Mode-based derivation of adjoint equations - a lazy man's approach

TL;DR

This paper introduces a novel modal-based method for deriving adjoint equations using an extended Arnoldi factorization, offering an alternative to traditional continuous, discrete, and automatic differentiation approaches.

Contribution

It presents the dynamical Arnoldi method (DAM) for approximating operators in adjoint derivation, applicable to non-symmetric coupled PDEs, expanding the toolkit for adjoint computations.

Findings

Successfully applied to Burgers and Euler equations.

Demonstrated effectiveness in an optimization problem.

Provides a third alternative for adjoint derivation methods.

Abstract

A method to calculate the adjoint solution for a large class of partial differential equations is discussed.
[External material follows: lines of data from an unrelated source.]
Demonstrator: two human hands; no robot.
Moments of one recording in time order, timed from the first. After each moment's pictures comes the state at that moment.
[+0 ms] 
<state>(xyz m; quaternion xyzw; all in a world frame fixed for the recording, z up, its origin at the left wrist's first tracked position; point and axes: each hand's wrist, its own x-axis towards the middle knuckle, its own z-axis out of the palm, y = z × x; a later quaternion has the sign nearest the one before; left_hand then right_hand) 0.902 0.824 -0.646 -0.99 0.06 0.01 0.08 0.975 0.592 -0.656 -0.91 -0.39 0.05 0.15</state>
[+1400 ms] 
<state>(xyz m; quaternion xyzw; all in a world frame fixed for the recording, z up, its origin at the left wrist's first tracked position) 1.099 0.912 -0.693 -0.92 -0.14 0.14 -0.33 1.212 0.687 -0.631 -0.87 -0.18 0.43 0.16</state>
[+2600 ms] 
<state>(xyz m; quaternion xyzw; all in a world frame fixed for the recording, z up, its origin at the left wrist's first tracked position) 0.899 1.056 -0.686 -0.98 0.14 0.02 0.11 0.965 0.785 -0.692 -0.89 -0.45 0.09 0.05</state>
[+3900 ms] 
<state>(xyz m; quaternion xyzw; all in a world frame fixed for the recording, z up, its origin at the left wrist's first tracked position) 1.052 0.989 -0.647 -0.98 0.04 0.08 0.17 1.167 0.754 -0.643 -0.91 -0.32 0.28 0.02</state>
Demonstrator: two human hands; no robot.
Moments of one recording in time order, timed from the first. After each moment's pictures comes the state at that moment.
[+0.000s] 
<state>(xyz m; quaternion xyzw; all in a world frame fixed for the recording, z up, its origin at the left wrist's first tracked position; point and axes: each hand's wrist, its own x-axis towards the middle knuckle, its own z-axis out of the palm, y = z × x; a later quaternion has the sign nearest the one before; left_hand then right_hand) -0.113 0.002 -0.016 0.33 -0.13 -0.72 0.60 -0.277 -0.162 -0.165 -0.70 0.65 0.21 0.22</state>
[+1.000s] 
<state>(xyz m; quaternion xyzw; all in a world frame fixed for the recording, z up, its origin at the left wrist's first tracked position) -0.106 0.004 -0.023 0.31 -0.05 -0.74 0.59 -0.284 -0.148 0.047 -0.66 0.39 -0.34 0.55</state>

It differs from the known continuous and discrete adjoint, including automatic differentiation. Thus, it represents an alternative, third method. It is based on a modal representation of the linearized operator of the governing (primal) system. To approximate the operator an extended version of the Arnoldi factorization, the dynamical Arnoldi method (DAM) is introduced. The DAM allows to derive approximations for operators of non-symmetric coupled equations, which are inaccessible by the classical Arnoldi factorization. The approach is applied to the Burgers equation and to the Euler equations on periodic and non-periodic domains. Finally, it is tested on an optimization problem.